→ Exercise requirements:
Write out the full listing again. Make no alterations.

→ Data extract:
= = =

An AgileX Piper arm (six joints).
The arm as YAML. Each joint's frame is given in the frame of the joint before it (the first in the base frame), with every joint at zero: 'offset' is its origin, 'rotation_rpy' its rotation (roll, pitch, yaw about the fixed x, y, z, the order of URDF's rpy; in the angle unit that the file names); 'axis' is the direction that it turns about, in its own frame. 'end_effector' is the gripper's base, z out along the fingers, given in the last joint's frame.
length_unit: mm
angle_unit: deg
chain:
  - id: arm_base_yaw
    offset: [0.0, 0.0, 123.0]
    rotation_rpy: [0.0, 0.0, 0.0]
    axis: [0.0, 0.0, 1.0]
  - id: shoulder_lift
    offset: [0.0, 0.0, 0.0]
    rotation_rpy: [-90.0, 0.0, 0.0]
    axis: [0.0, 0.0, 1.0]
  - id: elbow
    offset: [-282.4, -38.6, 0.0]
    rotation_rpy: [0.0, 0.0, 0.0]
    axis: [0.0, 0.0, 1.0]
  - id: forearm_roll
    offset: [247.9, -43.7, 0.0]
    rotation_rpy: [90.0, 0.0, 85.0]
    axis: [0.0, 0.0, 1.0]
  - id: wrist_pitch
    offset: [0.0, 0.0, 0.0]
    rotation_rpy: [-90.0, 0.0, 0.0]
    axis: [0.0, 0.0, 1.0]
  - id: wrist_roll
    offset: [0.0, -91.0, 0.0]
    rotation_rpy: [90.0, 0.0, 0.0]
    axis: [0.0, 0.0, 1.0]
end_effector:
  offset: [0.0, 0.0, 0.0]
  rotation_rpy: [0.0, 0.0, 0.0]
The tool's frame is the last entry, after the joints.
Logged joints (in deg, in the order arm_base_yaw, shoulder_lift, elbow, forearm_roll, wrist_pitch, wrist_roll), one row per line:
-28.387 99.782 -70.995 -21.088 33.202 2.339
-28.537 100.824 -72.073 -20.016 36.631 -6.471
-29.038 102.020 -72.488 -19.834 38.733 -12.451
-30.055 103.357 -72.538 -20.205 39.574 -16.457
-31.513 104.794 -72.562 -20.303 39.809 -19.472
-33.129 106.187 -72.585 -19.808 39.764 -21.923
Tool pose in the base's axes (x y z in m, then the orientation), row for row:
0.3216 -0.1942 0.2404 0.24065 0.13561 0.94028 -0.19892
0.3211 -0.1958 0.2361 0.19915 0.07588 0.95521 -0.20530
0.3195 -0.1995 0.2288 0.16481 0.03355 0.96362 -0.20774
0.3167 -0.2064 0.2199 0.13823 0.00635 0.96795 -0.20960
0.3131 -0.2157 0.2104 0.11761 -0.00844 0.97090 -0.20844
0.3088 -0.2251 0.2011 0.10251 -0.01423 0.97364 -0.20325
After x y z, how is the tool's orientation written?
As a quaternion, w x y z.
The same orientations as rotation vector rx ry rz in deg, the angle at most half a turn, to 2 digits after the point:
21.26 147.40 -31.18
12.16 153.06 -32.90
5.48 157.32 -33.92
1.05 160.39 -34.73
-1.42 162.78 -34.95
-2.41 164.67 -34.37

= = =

→ Exercise output:
An AgileX Piper arm (six joints).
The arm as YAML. Each joint's frame is given in the frame of the joint before it (the first in the base frame), with every joint at zero: 'offset' is its origin, 'rotation_rpy' its rotation (roll, pitch, yaw about the fixed x, y, z, the order of URDF's rpy; in the angle unit that the file names); 'axis' is the direction that it turns about, in its own frame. 'end_effector' is the gripper's base, z out along the fingers, given in the last joint's frame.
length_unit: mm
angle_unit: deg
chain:
  - id: arm_base_yaw
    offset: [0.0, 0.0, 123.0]
    rotation_rpy: [0.0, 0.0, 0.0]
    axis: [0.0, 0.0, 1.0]
  - id: shoulder_lift
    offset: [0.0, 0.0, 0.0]
    rotation_rpy: [-90.0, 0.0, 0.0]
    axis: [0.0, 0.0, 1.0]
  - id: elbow
    offset: [-282.4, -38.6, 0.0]
    rotation_rpy: [0.0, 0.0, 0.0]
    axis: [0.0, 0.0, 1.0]
  - id: forearm_roll
    offset: [247.9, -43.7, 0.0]
    rotation_rpy: [90.0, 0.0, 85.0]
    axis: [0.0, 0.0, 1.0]
  - id: wrist_pitch
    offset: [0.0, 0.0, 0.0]
    rotation_rpy: [-90.0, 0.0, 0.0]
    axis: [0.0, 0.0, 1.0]
  - id: wrist_roll
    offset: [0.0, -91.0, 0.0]
    rotation_rpy: [90.0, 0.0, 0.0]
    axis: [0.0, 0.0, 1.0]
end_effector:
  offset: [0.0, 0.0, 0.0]
  rotation_rpy: [0.0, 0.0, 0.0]
The tool's frame is the last entry, after the joints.
Logged joints (in deg, in the order arm_base_yaw, shoulder_lift, elbow, forearm_roll, wrist_pitch, wrist_roll), one row per line:
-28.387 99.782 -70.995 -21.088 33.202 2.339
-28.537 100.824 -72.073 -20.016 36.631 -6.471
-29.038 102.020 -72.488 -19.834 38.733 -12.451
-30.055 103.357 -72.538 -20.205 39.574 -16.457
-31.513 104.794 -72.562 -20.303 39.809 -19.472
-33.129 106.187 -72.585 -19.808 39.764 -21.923
Tool pose in the base's axes (x y z in m, then the orientation), row for row:
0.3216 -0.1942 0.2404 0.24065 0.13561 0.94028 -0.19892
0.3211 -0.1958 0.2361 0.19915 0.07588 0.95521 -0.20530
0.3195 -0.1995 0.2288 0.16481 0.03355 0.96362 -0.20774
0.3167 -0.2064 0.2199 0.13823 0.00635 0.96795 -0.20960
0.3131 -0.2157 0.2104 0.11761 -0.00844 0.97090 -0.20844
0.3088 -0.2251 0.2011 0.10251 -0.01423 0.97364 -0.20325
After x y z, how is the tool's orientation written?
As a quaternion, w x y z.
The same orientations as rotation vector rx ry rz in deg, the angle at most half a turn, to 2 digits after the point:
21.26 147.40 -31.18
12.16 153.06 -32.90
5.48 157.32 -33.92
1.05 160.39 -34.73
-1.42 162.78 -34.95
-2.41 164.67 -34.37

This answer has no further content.